These jungle cacti hang from the balcony in my jungle room (attached greenhouse/solarium) and bloom in the summer. At night. For only one night. Usually when I'm out of town.
It is difficult to keep remembering to check them daily for buds, then to keep checking as the buds grow. They grow fast. And very sneaky. As long slender addenda to the elongated stems that serve as leaves, the buds are anything but obvious. And they hide behind the other foliage in my jungle room. Then, without warning, one night they open and emit the most intoxicating fragrance. It's their one night to attract a moth to pollinate them. They are out of luck in my jungle room but they try anyway.
The photo below was taken as the bud began to open, 9:15 p.m., last night.
Here it is almost fully open 45 minutes later.
I was too tired to stay up for the ultimate opening. The photo below was taken at 8:30 in the morning. The show is over.
At 5 the evening after (I just took the photo below left), the drooping flower still has beauty, in a way, but no fragrance. The first bloom on this plant bloomed two days ago... and I missed it. I usually do. The flower gradually gets more droopy, then turns black, as the ric rac cactus bloom on the right did. The ric rac also blooms one night with a flower almost identical to the cereus... and even harder to find because it hangs from the ceiling. I did not see this ric rac bloom until it looked like it looks now... black. Very frustrating. However, last year I did see blooms and they did not look like the ric rac blooms in the books or on the web, which are red and white. They looked like the cereus, all white. So I suspect my ric rac is a type of orchid cactus masquerading as a ric rac. Who knows. It starts making lots of buds but they almost always turn black before getting any size. I don't know why. The Night-blooming Cereus does not have that problem.

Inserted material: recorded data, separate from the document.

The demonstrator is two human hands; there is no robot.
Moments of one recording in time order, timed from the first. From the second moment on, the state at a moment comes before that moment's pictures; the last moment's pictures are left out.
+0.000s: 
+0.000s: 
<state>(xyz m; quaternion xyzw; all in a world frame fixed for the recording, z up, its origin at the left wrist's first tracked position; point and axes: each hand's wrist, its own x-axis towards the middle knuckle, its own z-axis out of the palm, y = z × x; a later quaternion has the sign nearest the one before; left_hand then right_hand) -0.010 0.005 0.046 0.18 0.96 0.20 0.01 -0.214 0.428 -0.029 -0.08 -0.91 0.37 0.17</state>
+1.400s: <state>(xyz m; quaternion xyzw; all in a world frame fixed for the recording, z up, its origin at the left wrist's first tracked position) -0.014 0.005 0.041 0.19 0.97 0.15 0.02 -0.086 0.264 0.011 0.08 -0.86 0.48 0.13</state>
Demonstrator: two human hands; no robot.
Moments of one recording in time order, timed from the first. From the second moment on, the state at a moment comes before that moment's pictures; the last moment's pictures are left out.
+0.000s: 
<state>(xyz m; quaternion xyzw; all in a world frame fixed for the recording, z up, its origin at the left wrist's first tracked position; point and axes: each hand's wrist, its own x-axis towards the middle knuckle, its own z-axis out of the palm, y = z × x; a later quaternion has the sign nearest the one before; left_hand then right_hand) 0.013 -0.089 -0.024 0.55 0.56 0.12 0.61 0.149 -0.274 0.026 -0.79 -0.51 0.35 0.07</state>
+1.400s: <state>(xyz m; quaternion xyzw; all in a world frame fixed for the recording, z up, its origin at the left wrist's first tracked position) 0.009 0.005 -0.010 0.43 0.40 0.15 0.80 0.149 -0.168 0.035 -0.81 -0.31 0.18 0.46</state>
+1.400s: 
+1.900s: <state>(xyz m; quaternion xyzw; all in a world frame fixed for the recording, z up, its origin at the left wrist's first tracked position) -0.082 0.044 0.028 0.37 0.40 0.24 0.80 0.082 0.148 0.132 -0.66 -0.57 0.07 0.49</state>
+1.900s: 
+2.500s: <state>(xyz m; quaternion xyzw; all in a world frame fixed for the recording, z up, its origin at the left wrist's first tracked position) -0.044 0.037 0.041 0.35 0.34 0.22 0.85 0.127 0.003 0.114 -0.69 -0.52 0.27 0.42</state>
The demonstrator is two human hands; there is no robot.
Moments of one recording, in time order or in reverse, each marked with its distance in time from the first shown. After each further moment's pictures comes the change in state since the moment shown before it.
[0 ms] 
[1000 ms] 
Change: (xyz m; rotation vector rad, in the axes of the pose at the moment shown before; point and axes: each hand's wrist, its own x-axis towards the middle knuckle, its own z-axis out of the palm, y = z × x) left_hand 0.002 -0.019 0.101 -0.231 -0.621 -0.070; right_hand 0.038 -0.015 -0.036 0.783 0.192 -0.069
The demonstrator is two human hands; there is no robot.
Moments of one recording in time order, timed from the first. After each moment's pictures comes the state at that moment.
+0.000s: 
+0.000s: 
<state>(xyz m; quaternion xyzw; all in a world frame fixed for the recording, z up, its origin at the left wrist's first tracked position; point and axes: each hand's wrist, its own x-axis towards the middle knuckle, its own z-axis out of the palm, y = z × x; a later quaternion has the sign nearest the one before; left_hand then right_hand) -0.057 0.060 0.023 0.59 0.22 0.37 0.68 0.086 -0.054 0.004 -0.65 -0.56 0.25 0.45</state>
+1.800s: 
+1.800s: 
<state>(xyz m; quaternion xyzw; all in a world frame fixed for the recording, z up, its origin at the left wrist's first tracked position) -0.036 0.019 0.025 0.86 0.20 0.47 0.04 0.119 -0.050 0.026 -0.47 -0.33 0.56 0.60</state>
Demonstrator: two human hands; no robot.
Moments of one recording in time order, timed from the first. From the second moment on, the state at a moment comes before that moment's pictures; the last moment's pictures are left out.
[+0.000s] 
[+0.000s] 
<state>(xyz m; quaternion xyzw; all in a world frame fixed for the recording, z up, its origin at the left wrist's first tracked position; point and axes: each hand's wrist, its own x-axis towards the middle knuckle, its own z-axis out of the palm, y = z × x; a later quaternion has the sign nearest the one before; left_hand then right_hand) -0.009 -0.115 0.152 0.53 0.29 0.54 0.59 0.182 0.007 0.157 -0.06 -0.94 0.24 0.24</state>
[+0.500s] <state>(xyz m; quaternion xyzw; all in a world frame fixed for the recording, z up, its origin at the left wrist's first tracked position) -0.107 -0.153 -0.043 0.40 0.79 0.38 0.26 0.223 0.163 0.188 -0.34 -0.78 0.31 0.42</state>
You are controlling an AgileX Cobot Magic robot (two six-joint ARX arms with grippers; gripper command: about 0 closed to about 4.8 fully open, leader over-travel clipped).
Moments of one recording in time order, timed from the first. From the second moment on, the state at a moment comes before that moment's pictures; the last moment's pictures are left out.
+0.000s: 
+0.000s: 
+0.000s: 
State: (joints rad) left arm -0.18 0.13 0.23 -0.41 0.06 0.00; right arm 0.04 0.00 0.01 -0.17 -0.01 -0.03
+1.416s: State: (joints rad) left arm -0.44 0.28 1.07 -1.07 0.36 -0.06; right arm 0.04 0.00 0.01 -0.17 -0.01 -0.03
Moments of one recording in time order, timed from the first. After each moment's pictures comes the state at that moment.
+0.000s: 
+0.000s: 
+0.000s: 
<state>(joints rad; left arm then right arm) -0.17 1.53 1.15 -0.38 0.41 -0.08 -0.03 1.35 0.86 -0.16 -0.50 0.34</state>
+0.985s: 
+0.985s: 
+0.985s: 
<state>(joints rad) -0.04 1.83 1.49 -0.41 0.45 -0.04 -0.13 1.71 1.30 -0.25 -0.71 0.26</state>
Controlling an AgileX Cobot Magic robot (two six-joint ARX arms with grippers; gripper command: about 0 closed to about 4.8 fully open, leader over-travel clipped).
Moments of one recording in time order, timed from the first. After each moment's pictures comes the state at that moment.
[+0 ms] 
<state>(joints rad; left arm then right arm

The middle photo above shows the cereus amid the other jungle cacti. The spent bloom is bottom right of that photo. Below is a shot of the ceiling showing the ric rac cactus. The spent, blackened flower is lower left. The leaves in that photo that are not ladder-like are cereus leaves. It is walking across the ceiling now, too, no doubt preparing to flower where I have to break my neck to see it. You can see why Johnny calls this my jungle room.
In July of 2009, the cereus outdid itself with at least 7 blooms. I don't remember how many I saw open. Probably not many. The photo left from 9 p.m., July 15, 2009, shows five spent blooms and at least one about to open (very bottom of the plant). Photo right shows one open at 6:45 the next morning.
It's a spectacular flower, huge and wonderfully fragrant. Maybe if I threw my sleeping bag in the jungle room, I'd be able to watch the whole show. Presuming I had remembered to check each evening to see when a bud was beginning to open.